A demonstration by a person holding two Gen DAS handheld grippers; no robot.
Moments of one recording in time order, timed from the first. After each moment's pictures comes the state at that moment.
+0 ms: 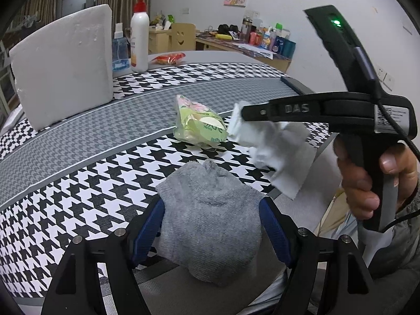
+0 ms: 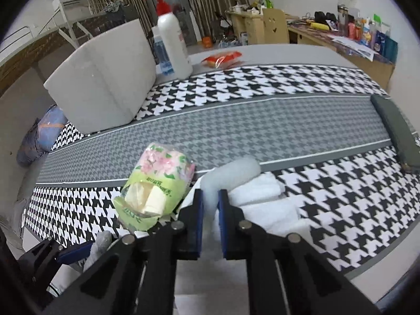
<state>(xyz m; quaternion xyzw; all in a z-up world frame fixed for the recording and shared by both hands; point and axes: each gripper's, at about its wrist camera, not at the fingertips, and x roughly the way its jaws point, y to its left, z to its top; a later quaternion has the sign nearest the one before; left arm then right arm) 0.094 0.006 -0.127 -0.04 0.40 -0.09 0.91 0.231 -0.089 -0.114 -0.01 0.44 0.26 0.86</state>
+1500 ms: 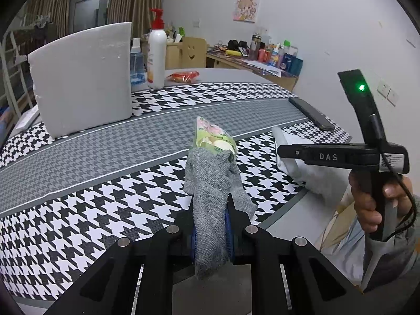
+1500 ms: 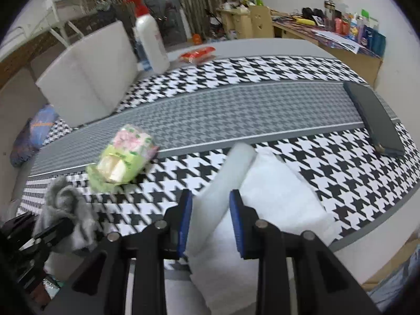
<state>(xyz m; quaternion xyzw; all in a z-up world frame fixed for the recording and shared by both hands) 0.084 0.024 -0.107 -0.06 0.37 -0.06 0.93 0.227 -0.127 -0.120 -0.02 0.46 0.23 0.86</state>
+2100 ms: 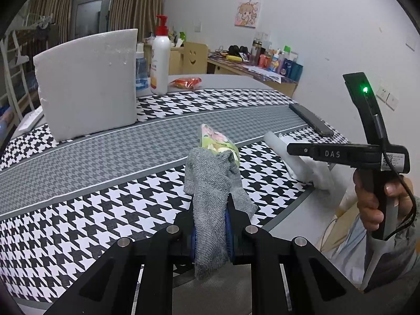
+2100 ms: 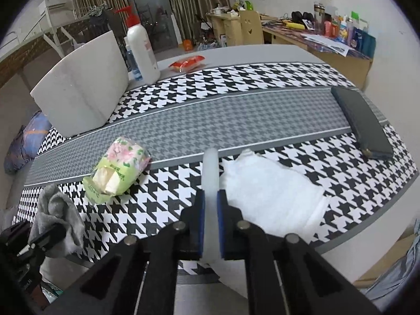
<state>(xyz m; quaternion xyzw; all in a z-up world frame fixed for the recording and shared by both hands) 0.081 0.028 -0.101 -0.06 0.35 -0.06 0.93 0.227 -0.132 -0.107 -0.02 0.45 0.21 0.87</state>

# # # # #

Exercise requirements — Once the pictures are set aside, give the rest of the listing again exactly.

Solution for this task —
A demonstration by a person holding two Gen DAS handheld grippers; no robot.
Moments of one recording in time order, timed from the first. After each moment's pictures comes the state at that moment.
+0 ms: 
+0 ms: 
<state>(xyz m; quaternion xyzw; all in a z-up world frame fixed for the recording and shared by both hands; point and axes: each gripper's, at about its wrist camera, not at the fingertips, and x roughly the way its jaws point, y to its left, z to its top; a later quaternion has the sign nearest the one before; left arm then right arm) 0.094 0.006 -0.127 -0.04 0.40 -0.09 0.91 0.231 -0.089 -0.114 -0.01 0.44 0.26 0.86</state>
+1500 ms: 
+1500 ms: 
<state>(xyz m; quaternion xyzw; all in a z-up world frame fixed for the recording and shared by both hands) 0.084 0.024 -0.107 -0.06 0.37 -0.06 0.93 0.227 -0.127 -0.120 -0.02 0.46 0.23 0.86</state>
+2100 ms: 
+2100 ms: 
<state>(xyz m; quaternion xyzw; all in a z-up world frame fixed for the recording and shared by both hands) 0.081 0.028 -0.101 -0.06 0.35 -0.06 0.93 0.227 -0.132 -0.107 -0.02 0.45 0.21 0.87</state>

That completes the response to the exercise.